Which lines run from the one containing "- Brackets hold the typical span" to the end of the entries? Quote them exactly, and nothing else.

--- Entries supplied Enclosed Below ---

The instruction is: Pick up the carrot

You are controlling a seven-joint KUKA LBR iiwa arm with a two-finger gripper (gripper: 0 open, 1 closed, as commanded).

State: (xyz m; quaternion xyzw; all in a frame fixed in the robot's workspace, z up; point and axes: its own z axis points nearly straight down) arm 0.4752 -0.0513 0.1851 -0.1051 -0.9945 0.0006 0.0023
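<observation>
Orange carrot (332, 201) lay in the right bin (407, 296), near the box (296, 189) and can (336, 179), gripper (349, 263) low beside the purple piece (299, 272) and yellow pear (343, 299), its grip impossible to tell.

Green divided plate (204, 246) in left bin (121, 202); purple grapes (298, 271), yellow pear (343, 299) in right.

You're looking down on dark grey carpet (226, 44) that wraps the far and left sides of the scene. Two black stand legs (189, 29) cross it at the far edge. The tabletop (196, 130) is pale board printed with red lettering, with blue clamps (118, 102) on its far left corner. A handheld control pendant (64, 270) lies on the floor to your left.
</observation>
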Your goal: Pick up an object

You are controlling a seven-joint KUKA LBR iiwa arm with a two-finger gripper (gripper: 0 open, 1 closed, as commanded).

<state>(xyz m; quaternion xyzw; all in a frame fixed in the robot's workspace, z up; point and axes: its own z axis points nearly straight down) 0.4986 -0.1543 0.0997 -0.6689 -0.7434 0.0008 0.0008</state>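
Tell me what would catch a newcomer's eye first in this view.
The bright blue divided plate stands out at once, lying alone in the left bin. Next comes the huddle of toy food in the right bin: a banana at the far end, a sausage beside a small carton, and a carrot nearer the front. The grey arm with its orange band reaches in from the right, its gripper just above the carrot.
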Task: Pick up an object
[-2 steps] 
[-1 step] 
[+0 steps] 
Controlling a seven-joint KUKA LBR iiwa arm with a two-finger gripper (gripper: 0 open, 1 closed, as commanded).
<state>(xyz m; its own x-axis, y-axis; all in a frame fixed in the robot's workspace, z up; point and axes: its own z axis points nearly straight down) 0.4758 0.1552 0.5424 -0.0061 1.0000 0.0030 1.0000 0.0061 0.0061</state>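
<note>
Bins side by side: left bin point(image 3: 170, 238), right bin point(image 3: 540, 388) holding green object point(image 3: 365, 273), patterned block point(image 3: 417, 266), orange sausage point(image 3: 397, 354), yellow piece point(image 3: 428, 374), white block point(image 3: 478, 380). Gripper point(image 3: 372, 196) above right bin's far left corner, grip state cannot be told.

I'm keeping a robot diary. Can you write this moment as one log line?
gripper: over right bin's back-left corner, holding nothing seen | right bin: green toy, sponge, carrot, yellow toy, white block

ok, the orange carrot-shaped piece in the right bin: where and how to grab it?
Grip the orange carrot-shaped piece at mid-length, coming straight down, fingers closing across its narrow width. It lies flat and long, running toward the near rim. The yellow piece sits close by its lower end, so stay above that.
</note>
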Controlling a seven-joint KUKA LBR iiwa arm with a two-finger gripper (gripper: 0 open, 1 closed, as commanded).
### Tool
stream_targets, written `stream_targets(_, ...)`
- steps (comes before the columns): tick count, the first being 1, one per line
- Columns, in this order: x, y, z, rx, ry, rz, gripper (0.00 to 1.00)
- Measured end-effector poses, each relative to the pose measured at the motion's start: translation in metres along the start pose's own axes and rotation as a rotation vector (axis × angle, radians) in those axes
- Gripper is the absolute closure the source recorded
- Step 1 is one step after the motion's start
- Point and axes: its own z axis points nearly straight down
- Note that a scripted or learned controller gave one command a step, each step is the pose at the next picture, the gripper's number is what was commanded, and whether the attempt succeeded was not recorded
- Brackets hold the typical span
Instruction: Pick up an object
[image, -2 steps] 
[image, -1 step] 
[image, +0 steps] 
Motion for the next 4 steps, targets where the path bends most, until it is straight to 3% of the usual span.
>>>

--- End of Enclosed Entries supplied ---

The completed task:
- Brackets hold the typical span
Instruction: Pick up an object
[image, -2 steps] 
[image, -1 step] 
[image, +0 steps] 
Motion for the next 4 steps, targets where the path bends most, until it is straight to 3% of the usual span.
>>>

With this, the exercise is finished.